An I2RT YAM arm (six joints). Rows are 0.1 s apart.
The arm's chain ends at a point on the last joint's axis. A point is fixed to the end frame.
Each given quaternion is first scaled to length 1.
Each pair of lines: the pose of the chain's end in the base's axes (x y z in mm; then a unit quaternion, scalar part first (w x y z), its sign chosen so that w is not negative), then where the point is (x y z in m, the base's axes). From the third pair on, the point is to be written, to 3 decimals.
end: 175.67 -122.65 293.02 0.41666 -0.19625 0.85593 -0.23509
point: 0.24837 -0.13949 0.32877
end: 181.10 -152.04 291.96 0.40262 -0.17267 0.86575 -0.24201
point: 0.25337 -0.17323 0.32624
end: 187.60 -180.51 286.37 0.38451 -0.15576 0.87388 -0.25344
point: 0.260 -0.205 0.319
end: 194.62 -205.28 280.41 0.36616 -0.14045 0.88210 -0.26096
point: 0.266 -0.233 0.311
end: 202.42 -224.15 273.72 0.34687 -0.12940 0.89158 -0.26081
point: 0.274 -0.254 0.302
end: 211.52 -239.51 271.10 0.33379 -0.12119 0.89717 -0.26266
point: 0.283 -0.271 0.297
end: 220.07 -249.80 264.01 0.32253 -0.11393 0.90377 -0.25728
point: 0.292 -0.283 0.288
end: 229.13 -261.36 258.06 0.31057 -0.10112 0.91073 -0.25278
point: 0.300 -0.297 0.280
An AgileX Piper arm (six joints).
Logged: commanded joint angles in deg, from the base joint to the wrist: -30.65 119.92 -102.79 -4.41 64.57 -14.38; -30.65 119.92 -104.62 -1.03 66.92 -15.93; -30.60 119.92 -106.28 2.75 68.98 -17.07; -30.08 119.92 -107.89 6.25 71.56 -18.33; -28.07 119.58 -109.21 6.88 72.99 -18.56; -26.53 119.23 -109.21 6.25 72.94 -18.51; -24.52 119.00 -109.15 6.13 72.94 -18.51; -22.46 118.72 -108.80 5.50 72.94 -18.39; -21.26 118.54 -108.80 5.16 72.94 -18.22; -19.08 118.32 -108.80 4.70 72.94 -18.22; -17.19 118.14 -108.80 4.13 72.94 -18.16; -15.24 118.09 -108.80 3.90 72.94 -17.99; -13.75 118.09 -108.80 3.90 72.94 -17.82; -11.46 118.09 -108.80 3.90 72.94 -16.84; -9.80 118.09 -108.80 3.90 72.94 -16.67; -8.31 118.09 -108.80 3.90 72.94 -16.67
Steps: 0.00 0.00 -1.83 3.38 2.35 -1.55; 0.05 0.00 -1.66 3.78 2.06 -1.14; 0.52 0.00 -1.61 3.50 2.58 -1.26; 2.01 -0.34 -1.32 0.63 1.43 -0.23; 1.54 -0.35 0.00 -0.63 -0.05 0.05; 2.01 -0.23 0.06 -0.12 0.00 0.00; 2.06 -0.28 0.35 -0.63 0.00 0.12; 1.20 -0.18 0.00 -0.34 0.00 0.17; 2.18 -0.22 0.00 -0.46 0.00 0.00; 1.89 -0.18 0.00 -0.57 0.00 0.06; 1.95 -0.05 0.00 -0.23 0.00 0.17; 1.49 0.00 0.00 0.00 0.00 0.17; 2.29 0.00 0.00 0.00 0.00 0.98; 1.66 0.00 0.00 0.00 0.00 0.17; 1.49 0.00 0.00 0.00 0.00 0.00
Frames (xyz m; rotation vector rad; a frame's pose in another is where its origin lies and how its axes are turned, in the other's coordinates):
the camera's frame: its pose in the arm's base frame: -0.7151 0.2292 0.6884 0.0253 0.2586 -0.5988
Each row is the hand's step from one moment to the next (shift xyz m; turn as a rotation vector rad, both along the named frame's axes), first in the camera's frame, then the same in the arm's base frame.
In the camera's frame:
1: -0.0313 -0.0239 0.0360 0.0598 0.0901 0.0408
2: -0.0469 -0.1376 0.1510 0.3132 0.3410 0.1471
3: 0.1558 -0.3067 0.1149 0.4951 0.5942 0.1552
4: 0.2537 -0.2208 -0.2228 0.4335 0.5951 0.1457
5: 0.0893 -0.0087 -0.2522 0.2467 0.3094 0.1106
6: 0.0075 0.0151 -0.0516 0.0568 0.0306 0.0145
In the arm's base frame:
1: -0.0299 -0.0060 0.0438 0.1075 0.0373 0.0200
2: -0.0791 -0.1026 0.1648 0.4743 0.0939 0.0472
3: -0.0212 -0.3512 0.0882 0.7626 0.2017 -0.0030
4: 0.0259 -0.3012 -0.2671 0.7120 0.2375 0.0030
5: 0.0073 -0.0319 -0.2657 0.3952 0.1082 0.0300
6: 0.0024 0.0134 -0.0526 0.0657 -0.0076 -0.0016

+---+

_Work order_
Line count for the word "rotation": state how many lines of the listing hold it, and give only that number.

_Answer to this problem_
2